> REQUIREMENT
A verbatim copy of the data below is the required output.

(Stored dataset items)

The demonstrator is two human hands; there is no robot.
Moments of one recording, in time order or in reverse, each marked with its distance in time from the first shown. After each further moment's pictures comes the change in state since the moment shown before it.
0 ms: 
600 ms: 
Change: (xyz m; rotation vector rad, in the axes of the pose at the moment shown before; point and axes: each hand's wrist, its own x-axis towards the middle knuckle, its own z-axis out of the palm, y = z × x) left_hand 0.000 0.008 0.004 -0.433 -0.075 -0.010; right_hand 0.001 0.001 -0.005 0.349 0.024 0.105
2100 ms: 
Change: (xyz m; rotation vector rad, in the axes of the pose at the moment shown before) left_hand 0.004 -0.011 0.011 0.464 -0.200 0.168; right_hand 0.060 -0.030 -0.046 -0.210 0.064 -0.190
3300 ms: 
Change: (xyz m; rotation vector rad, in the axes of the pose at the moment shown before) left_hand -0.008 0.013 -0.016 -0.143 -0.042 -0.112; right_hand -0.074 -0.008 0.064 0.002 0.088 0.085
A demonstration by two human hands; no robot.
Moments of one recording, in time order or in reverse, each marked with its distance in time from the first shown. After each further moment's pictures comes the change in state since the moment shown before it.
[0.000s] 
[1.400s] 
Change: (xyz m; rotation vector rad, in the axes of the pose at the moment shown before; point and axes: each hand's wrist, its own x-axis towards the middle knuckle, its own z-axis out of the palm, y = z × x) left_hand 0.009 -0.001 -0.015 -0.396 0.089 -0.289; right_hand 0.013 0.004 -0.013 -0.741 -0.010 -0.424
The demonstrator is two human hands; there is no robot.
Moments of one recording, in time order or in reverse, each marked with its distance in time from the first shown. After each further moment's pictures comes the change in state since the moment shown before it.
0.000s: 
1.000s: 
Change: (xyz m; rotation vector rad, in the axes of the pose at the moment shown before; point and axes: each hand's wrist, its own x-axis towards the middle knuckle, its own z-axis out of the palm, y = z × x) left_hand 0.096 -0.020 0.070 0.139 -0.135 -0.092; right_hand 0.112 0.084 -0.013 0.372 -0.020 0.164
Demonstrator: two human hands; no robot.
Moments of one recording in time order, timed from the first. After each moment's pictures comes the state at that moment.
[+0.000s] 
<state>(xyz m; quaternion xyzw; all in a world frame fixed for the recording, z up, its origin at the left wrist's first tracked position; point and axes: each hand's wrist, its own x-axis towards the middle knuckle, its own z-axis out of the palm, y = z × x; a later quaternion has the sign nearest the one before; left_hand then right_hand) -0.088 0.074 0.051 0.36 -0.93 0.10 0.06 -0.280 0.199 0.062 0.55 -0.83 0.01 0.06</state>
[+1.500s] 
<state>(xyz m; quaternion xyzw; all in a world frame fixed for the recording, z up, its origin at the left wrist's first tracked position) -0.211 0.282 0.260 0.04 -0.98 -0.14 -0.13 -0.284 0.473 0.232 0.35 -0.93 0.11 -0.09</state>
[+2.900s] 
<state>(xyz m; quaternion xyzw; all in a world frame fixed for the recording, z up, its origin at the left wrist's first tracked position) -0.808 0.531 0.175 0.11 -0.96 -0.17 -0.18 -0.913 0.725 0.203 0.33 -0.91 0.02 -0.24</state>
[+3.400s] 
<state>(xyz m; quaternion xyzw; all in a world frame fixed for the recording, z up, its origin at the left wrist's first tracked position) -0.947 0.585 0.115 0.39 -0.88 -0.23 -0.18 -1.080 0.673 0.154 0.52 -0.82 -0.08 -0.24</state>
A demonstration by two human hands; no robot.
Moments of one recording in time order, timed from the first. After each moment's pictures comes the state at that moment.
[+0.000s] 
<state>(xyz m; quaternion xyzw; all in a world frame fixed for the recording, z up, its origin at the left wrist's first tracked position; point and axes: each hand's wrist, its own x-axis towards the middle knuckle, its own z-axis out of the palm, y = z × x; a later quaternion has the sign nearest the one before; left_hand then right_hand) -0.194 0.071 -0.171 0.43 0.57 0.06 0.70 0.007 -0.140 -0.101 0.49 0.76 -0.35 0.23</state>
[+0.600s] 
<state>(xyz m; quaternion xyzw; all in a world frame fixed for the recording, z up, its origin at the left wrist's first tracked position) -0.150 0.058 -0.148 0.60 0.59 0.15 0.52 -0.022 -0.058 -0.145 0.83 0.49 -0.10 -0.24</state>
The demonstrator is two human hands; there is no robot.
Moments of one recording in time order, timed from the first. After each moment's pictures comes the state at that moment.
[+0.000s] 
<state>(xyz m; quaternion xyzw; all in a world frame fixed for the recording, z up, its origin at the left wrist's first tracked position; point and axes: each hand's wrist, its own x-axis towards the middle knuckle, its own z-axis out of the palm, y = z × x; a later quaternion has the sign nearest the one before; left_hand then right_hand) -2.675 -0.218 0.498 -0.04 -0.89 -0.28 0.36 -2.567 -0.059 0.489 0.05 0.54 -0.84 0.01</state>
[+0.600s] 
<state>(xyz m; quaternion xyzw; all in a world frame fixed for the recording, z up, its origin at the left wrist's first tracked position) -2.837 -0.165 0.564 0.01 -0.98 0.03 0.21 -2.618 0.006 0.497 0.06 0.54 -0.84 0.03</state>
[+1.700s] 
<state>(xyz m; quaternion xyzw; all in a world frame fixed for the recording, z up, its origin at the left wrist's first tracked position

> RESULT OF THIS TASK
The demonstrator is two human hands; there is no robot.
Moments of one recording, in time order or in reverse, each marked with its distance in time from the first shown. After each further moment's pictures comes the change in state since the moment shown before it.
0 ms: 
600 ms: 
Change: (xyz m; rotation vector rad, in the axes of the pose at the moment shown before; point and axes: each hand's wrist, its own x-axis towards the middle knuckle, its own z-axis out of the palm, y = z × x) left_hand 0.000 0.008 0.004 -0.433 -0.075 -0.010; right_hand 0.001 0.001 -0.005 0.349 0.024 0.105
2100 ms: 
Change: (xyz m; rotation vector rad, in the axes of the pose at the moment shown before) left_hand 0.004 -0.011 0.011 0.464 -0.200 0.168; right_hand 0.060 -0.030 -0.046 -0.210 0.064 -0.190
3300 ms: 
Change: (xyz m; rotation vector rad, in the axes of the pose at the moment shown before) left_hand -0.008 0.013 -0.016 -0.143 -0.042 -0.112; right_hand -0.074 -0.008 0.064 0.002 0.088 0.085
A demonstration by two human hands; no robot.
Moments of one recording, in time order or in reverse, each marked with its distance in time from the first shown. After each further moment's pictures comes the change in state since the moment shown before it.
[0.000s] 
[1.400s] 
Change: (xyz m; rotation vector rad, in the axes of the pose at the moment shown before; point and axes: each hand's wrist, its own x-axis towards the middle knuckle, its own z-axis out of the palm, y = z × x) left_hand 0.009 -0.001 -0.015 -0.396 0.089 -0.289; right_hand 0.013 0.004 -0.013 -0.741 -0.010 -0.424
The demonstrator is two human hands; there is no robot.
Moments of one recording, in time order or in reverse, each marked with its distance in time from the first shown. After each further moment's pictures comes the change in state since the moment shown before it.
0.000s: 
1.000s: 
Change: (xyz m; rotation vector rad, in the axes of the pose at the moment shown before; point and axes: each hand's wrist, its own x-axis towards the middle knuckle, its own z-axis out of the palm, y = z × x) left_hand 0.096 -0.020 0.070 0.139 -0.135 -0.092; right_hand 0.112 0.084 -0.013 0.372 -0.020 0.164
Demonstrator: two human hands; no robot.
Moments of one recording in time order, timed from the first. After each moment's pictures comes the state at that moment.
[+0.000s] 
<state>(xyz m; quaternion xyzw; all in a world frame fixed for the recording, z up, its origin at the left wrist's first tracked position; point and axes: each hand's wrist, its own x-axis towards the middle knuckle, its own z-axis out of the palm, y = z × x; a later quaternion has the sign nearest the one before; left_hand then right_hand) -0.088 0.074 0.051 0.36 -0.93 0.10 0.06 -0.280 0.199 0.062 0.55 -0.83 0.01 0.06</state>
[+1.500s] 
<state>(xyz m; quaternion xyzw; all in a world frame fixed for the recording, z up, its origin at the left wrist's first tracked position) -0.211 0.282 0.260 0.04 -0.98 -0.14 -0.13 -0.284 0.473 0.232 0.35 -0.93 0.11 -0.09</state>
[+2.900s] 
<state>(xyz m; quaternion xyzw; all in a world frame fixed for the recording, z up, its origin at the left wrist's first tracked position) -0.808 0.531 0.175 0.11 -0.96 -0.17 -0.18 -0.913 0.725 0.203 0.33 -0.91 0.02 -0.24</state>
[+3.400s] 
<state>(xyz m; quaternion xyzw; all in a world frame fixed for the recording, z up, its origin at the left wrist's first tracked position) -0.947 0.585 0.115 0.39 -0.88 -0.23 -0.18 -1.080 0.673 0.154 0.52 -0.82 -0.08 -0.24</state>
A demonstration by two human hands; no robot.
Moments of one recording in time order, timed from the first. After each moment's pictures comes the state at that moment.
[+0.000s] 
<state>(xyz m; quaternion xyzw; all in a world frame fixed for the recording, z up, its origin at the left wrist's first tracked position; point and axes: each hand's wrist, its own x-axis towards the middle knuckle, its own z-axis out of the palm, y = z × x; a later quaternion has the sign nearest the one before; left_hand then right_hand) -0.194 0.071 -0.171 0.43 0.57 0.06 0.70 0.007 -0.140 -0.101 0.49 0.76 -0.35 0.23</state>
[+0.600s] 
<state>(xyz m; quaternion xyzw; all in a world frame fixed for the recording, z up, its origin at the left wrist's first tracked position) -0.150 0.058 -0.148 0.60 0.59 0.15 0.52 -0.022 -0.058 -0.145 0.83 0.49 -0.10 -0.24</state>
The demonstrator is two human hands; there is no robot.
Moments of one recording in time order, timed from the first. After each moment's pictures comes the state at that moment.
[+0.000s] 
<state>(xyz m; quaternion xyzw; all in a world frame fixed for the recording, z up, its origin at the left wrist's first tracked position; point and axes: each hand's wrist, its own x-axis towards the middle knuckle, its own z-axis out of the palm, y = z × x; a later quaternion has the sign nearest the one before; left_hand then right_hand) -2.675 -0.218 0.498 -0.04 -0.89 -0.28 0.36 -2.567 -0.059 0.489 0.05 0.54 -0.84 0.01</state>
[+0.600s] 
<state>(xyz m; quaternion xyzw; all in a world frame fixed for the recording, z up, its origin at the left wrist's first tracked position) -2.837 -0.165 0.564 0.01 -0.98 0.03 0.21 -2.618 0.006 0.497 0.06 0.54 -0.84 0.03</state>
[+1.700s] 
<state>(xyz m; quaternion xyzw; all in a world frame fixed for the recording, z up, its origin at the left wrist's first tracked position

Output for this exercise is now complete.